_Work required_. Find every line containing the word "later" in the records below; report only how many there are.

Records from a data source
=======
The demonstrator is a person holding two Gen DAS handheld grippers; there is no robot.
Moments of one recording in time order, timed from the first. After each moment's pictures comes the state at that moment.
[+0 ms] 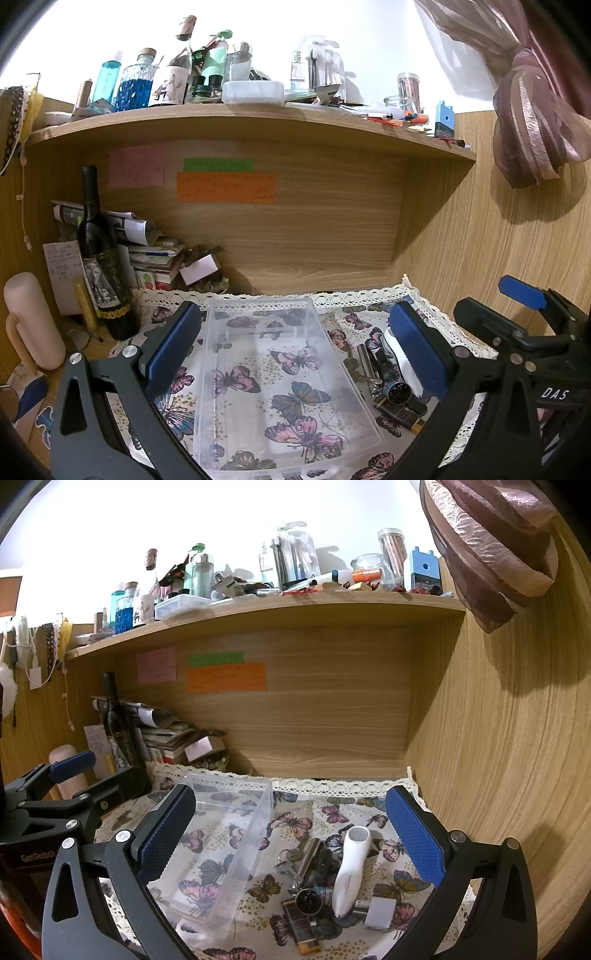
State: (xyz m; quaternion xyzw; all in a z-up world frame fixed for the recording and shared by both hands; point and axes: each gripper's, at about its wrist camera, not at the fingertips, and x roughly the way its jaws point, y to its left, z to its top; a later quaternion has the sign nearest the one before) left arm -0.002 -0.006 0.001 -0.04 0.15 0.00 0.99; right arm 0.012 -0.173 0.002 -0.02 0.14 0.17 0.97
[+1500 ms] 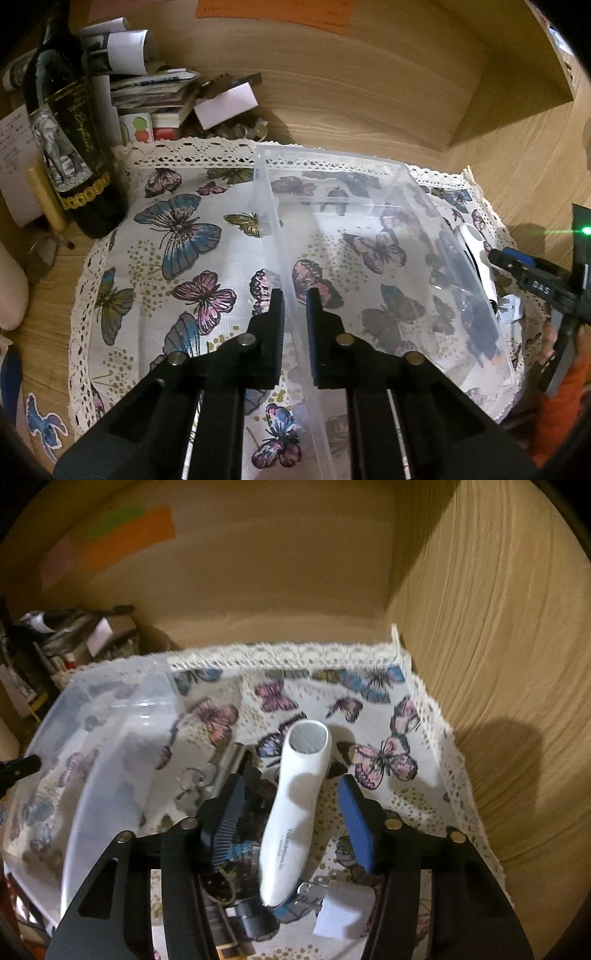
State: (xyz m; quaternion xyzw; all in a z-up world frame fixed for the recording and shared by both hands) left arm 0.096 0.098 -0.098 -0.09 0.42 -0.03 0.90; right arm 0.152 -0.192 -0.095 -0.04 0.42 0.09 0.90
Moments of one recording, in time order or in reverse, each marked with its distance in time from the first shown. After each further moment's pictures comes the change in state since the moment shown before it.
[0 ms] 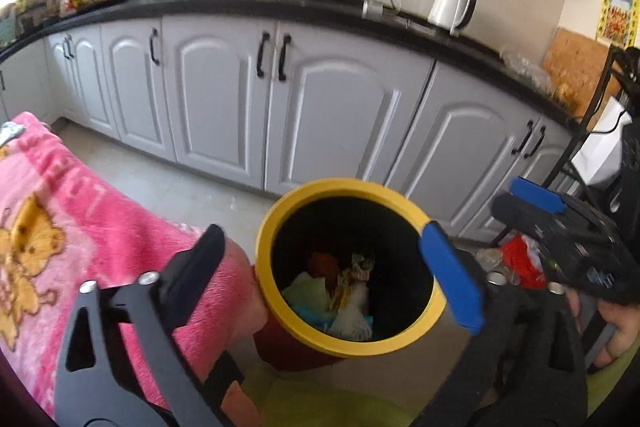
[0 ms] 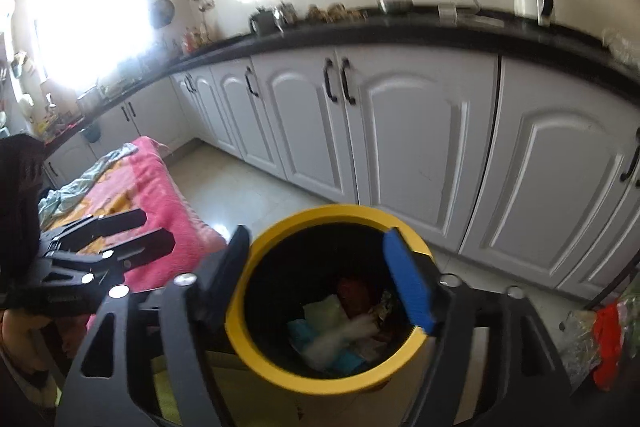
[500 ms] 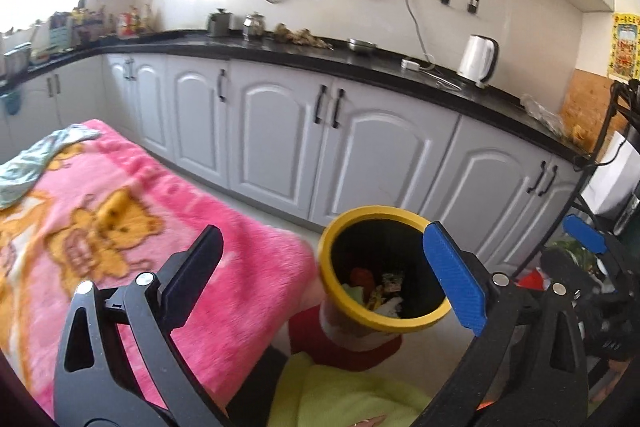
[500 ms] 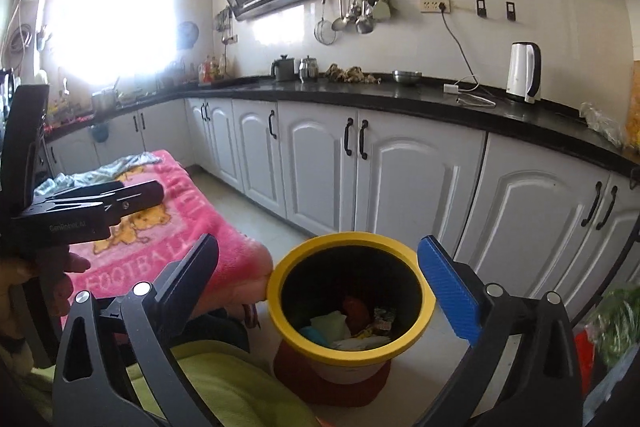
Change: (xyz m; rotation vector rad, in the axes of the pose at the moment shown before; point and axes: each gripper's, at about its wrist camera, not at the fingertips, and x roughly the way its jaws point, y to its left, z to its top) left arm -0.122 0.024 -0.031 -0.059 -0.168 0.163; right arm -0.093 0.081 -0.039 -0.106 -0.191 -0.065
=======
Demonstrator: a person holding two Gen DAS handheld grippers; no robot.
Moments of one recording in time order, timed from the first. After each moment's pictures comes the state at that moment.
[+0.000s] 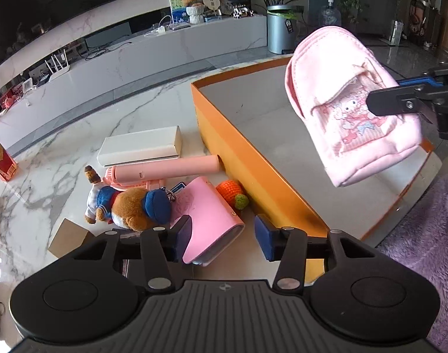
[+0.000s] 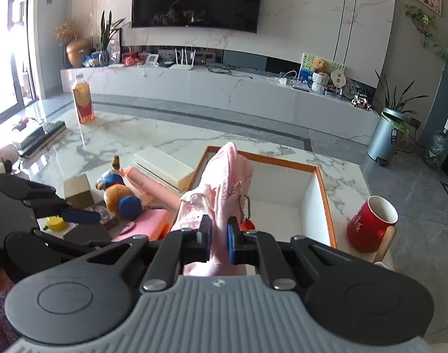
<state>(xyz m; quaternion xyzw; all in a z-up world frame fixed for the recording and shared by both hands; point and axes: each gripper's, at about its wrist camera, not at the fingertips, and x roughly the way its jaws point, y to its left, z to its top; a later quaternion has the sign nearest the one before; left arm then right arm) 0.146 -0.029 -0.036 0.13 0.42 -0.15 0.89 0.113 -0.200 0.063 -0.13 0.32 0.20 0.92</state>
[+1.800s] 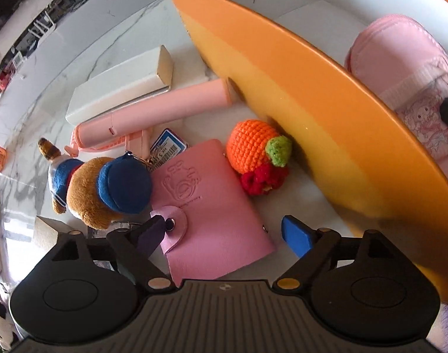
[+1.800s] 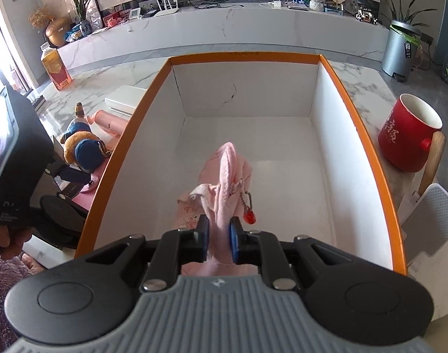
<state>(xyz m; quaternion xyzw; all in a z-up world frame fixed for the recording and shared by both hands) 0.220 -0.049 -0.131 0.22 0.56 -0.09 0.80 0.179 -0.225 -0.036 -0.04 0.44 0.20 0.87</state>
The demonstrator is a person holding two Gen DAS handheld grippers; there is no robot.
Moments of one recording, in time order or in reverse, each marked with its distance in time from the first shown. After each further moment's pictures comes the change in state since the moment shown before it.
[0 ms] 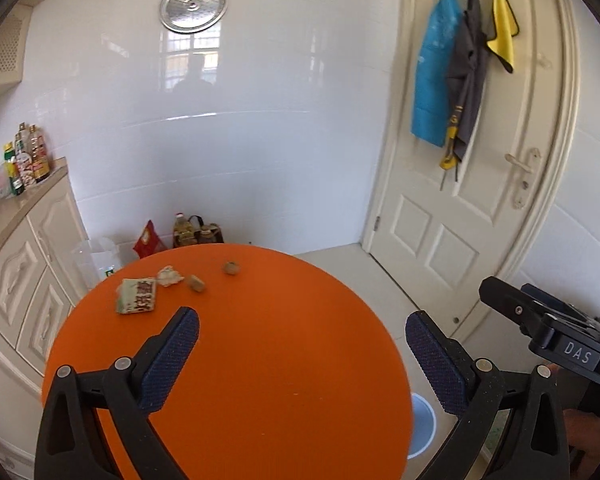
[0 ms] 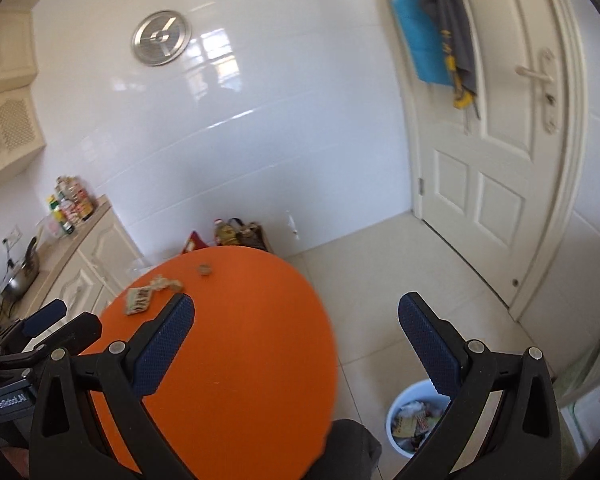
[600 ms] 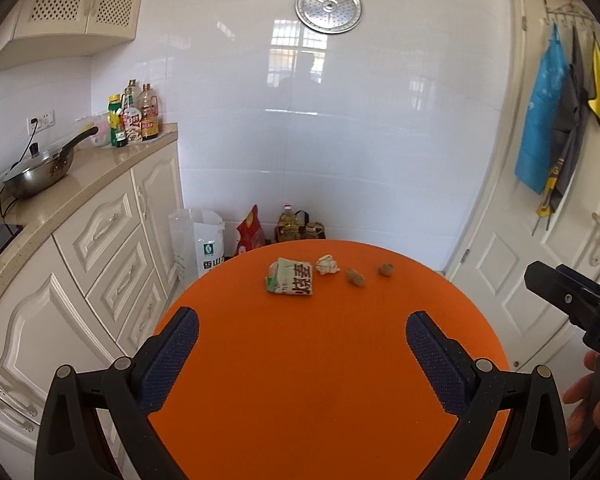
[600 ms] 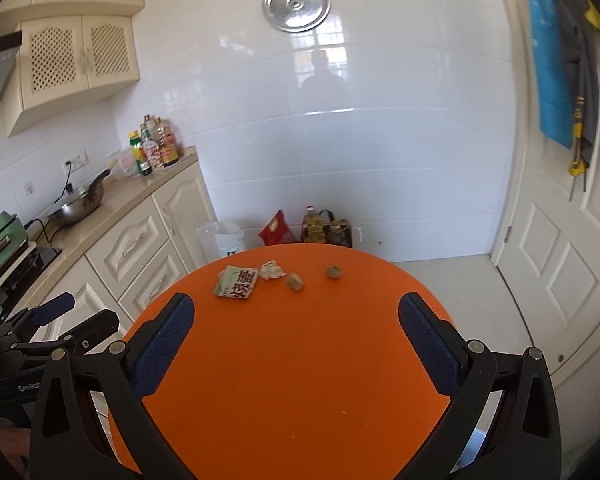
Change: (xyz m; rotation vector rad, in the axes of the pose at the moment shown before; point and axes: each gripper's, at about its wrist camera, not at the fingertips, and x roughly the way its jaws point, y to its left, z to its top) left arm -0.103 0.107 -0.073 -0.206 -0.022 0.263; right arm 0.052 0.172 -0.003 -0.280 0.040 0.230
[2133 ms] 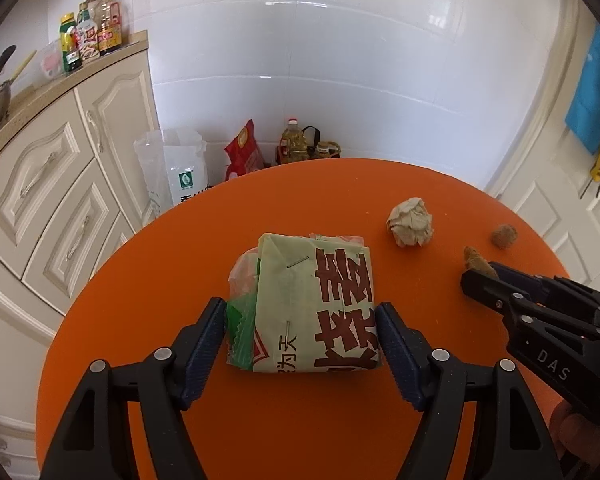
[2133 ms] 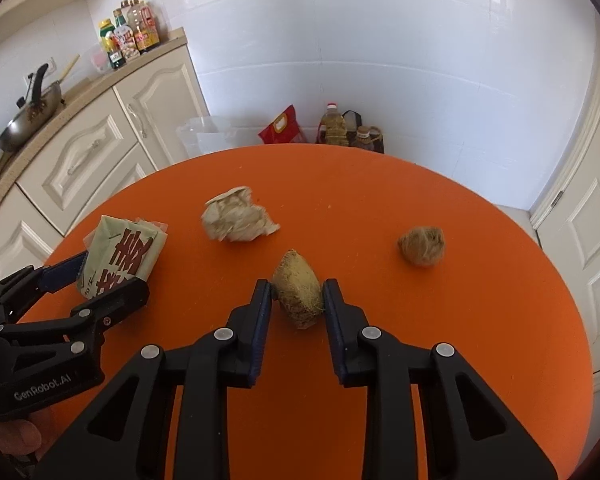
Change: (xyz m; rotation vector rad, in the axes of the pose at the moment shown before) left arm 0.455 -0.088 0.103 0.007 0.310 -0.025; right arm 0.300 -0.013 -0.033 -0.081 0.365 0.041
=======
_Answer space_. 2